GOAL OF THE EXERCISE
Work out how many lines below hold the string "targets" and state only that figure.

EXERCISE INPUTS
┏━━
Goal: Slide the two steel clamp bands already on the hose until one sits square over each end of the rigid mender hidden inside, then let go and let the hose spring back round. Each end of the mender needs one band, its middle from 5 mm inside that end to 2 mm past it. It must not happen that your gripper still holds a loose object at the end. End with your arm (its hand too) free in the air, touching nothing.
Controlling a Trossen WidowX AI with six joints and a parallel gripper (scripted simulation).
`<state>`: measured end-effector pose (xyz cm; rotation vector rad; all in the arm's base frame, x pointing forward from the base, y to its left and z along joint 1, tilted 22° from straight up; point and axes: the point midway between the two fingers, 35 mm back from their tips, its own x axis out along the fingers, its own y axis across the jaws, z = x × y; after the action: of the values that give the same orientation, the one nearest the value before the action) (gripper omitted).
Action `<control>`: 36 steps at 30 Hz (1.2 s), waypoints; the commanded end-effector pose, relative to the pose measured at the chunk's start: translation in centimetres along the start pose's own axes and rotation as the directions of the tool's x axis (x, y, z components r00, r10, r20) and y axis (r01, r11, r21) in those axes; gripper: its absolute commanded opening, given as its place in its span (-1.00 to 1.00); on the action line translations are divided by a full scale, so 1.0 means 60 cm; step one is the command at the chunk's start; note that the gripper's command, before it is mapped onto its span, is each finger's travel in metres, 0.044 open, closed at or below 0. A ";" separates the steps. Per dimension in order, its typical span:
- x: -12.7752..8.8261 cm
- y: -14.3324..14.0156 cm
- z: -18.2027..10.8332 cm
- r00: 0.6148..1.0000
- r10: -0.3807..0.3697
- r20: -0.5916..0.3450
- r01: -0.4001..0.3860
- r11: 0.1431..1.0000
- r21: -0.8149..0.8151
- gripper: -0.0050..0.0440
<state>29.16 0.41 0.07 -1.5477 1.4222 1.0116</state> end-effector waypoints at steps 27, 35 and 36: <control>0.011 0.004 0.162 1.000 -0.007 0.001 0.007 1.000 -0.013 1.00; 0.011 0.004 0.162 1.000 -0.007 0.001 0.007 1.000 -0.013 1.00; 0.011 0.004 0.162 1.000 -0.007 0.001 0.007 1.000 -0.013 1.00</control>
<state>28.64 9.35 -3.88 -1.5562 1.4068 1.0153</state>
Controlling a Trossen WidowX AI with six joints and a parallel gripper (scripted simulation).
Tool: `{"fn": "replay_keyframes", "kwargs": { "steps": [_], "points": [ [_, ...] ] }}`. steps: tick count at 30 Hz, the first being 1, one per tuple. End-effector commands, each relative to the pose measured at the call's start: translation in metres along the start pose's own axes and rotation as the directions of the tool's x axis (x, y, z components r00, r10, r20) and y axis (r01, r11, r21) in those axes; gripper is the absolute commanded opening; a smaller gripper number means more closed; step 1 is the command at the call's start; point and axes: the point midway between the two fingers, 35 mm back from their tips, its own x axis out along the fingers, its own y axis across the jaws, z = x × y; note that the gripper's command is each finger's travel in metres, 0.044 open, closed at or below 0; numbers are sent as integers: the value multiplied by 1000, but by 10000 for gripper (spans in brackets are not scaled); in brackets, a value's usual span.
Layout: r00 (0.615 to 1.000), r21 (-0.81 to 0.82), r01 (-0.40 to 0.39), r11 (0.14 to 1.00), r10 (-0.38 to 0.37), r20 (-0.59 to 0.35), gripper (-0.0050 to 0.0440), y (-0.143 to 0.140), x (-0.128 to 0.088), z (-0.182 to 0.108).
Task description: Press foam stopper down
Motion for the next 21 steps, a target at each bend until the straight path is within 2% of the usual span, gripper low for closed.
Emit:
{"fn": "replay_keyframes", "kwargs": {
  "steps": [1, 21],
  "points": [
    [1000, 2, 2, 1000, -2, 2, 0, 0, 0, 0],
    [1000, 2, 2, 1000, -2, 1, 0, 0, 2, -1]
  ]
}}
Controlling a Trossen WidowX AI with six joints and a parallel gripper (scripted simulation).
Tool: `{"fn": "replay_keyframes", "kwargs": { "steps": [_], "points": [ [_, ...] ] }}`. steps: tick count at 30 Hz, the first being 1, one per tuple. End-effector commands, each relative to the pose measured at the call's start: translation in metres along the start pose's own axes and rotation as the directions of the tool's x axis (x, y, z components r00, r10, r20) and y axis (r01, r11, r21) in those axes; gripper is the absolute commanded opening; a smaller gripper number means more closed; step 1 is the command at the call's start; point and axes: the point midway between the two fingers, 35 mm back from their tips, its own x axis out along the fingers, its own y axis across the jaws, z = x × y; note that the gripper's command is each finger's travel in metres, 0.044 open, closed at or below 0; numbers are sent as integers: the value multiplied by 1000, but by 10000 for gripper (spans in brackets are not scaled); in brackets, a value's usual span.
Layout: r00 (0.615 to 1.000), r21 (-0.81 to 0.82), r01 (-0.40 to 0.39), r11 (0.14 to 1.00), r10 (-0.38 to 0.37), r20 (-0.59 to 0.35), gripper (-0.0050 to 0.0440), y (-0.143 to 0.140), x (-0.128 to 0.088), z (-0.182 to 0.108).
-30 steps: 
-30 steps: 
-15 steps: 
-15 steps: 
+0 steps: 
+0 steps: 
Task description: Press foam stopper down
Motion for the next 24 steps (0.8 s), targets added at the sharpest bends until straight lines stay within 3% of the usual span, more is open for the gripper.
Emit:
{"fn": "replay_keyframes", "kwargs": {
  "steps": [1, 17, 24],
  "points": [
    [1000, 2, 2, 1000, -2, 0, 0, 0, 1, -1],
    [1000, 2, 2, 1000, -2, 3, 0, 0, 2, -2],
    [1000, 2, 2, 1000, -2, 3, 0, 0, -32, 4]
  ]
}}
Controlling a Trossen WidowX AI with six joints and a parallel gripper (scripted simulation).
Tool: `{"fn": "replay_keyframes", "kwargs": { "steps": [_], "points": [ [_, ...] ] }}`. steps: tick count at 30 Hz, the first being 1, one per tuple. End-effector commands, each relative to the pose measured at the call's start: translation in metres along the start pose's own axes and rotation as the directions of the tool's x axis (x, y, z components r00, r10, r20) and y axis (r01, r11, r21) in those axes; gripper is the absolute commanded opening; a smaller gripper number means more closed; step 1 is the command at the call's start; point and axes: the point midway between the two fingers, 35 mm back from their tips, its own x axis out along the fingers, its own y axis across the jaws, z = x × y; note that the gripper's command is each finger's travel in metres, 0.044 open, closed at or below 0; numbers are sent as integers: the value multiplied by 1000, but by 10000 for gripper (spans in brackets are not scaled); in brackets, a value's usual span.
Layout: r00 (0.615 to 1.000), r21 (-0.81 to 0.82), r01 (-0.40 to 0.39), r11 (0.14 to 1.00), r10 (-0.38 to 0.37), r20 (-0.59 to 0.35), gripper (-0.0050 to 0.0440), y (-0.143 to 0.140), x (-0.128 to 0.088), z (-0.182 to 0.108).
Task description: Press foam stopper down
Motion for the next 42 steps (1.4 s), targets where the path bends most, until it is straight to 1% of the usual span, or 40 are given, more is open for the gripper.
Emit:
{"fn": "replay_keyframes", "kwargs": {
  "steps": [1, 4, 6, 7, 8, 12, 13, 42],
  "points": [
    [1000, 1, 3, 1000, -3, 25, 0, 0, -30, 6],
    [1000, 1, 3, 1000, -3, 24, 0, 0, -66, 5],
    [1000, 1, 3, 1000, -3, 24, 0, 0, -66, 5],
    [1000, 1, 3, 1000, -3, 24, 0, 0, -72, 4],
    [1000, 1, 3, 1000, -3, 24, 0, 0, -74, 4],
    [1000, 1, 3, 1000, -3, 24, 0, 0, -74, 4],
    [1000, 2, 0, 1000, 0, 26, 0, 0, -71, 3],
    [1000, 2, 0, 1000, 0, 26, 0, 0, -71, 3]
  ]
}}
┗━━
ANSWER TO THIS PROBLEM
2